The U.S. Equal Employment Opportunity Commission (EEOC) is charged with combatting certain forms of employment discrimination. Unfortunately, it long ago became, instead, a special pleader for certain minority groups. As such, it is dedicated to arguing for pretty much whatever certain minority groups want in the workplace.
For example, some blacks like to wear dreadlocks. Thus, the EEOC claims that grooming codes, applicable to all employees, that include a prohibition against wearing dreadlocks on the job constitute racial discrimination.
A federal district court in Alabama is the latest court to reject this claim. The employer, Catastrophe Management Solutions, hired an African American, Chastity Jones, on condition that, pursuant to its grooming rules, she cut off her dreadlocks. When she refused, it withdrew the offer. The EEOC sued, claiming racial discrimination.
The court made short work out of granting the employer’s motion to dismiss. It ruled that federal anti-discrimination laws protect Americans from discrimination “on the basis of immutable characteristics, such as race, sex, color, or national origin,” not on the basis of traits such as hairstyle that the individual can control.
Trying to evade this logic, the EEOC urged that it entails a “construct of race [that is] far too narrow” inasmuch as “dreadlocks [have] socio-cultural racial significance.” The court wasn’t buying it.
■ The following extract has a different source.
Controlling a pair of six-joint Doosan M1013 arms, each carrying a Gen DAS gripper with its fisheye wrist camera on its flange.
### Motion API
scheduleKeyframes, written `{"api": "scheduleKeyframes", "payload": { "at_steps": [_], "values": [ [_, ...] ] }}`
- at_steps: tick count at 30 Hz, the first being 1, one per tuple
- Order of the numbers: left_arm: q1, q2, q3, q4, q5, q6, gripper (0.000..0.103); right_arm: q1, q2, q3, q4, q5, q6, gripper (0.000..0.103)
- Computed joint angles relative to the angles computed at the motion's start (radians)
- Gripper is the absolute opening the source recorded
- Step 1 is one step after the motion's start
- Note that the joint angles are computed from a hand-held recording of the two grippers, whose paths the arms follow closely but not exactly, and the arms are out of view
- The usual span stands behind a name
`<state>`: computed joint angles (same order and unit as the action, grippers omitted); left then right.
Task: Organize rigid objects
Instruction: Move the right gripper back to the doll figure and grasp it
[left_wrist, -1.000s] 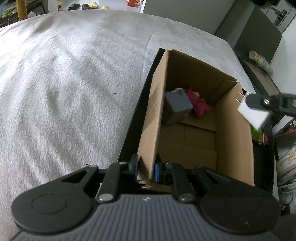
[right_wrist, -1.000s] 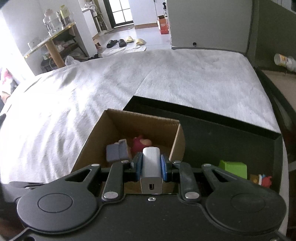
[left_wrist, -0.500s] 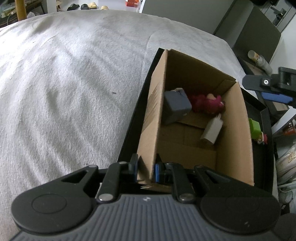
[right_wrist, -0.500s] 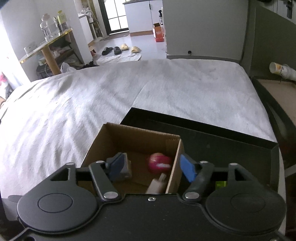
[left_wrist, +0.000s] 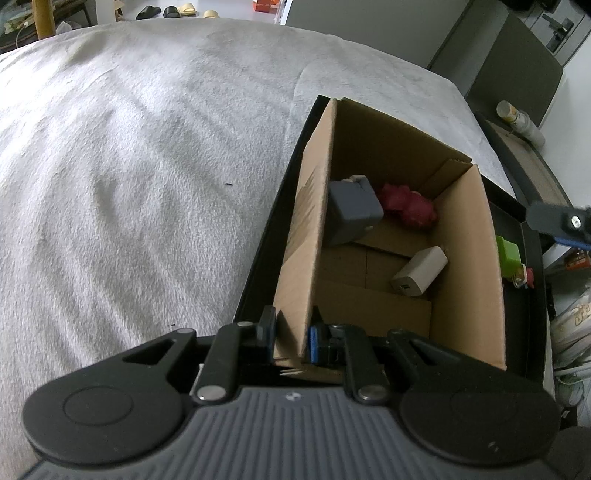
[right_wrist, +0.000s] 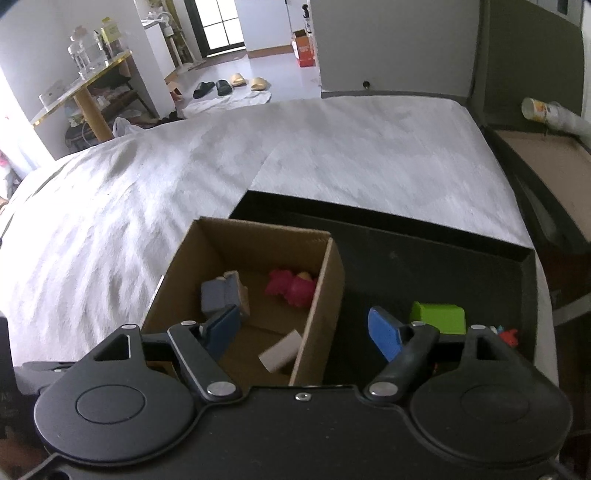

As the Wall Street Journal’s Mary Kissel put it, this sort of argument from lefty sociology might win applause in an African-American studies seminar, but it doesn’t impress in federal court — at least not yet. Plaintiffs have suffered defeat after defeat in these kinds of “hair” cases.
Sadly, the Obama administration is so solicitous of the non-religiously based grooming desires of African Americans that it clings to its frivolous theory of employment discrimination. At the same, the Obama administration has so little respect for the sincerely held religiously based beliefs of Christians that it’s prepared to penalize believers who dare to follow their beliefs in ways that inconvenience the government.
You would think that the First Amendment protects grooming rights, not religious freedom.
Another amendment, the Fourteenth, has been interpreted as calling for special judicial scrutiny of economic regulations that adversely affect “insular minorities.” The footnote that gave rise to this interpretation mentioned “particular religions. . .or racial minorities.”
These days, African-Americans are still a minority but, as a vital element in the Democratic coalition, they are hardly “insular.” Serious, religiously observant Christians may or may not be a minority, but they are becoming more “insular” by the day — or will if the left has its way.